A SEQUENCE PREFERENCE FOR NUCLEATION OF ALPHA-HELIX - CRYSTAL-STRUCTURE OF GLY-L-ALA-L-VAL AND GLY-L-ALA-L-LEU - SOME COMMENTS ON THE GEOMETRY OF LEUCINE ZIPPERS

The synthetic peptide Gly-L-Ala-L-Val (C10H19N3O4.3H2O; GAV) crystallizes in the monoclinic space group P2(1), with a = 8.052(2), b = 6.032(2), c = 15.779(7) angstrom, beta = 98.520(1)-degrees, V = 757.8 angstrom 3, D(x) = 1.312 g cm-3, and Z = 2. The peptide Gly-L-Ala-L-Leu (C11H21N3O4.3H2O; GAL) crystallizes in the orthorhombic space group P2(1)2(1)2(1), with a = 6.024(1), b = 8.171(1), c = 32.791(1) angstrom, V = 1614 angstrom 3, D(x) = 1.289 g cm-3, and Z = 4. Their crystal structures were solved by direct methods using the program SHELXS-86, and refined to an R index of 0.05 for 1489 reflections for GAV and to an R index of 0.05 for 1563 reflections for GAL. The tripeptides exist as a zwitterion in the crystal and assume a near alpha-helical backbone conformation with the following torsion angles: psi-1 = -150.7-degrees; phi-2, psi-2 = -68.7-degrees, -38.1-degrees; phi-3, psi-31, psi-32 = -74.8-degrees, -44.9-degrees, 135.9-degrees for GAV; psi-1 = -150.3-degrees; phi-2, psi-2 = -67.7-degrees, -38.9-degrees; phi-3, psi-31, psi-32 = -72.2-degrees, -45.3-degrees, 137.5-degrees for GAL. Both the peptide units in both of the tripeptides show significant deviation from planarity [omega-1 = -171.3(6)-degrees and omega-2 = -172.0(6)-degrees for GAV; omega-1 = -171.9(5)-degrees an omega-2 = -173.2(6)-degrees for GAL]. The side-chain conformational angles chi-21 and chi-22 are -61.7(5)-degrees and 175.7(5)-degrees, respectively, for valine, and the side-chain conformations chi-12 and chi-23's are -68.5(5)-degrees and (-78.4(6)-degrees, 159.1(5)-degrees) respectively, for leucine.

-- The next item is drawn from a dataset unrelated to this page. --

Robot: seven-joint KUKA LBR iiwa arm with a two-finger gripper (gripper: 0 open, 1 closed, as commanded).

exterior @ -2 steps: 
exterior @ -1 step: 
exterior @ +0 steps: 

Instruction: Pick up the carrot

Each of the tripeptid molecule is held in a near helical conformation by a water molecule that bridges the NH3+ and COO- groups, and acts as the fourth residue needed to complete the turn by forming two hydrogen bonds. Two other water molecules form intermolecular hydrogen bonds in stabilizing the helical structure so that the end result is a column of molecules that looks like an alpha-helix.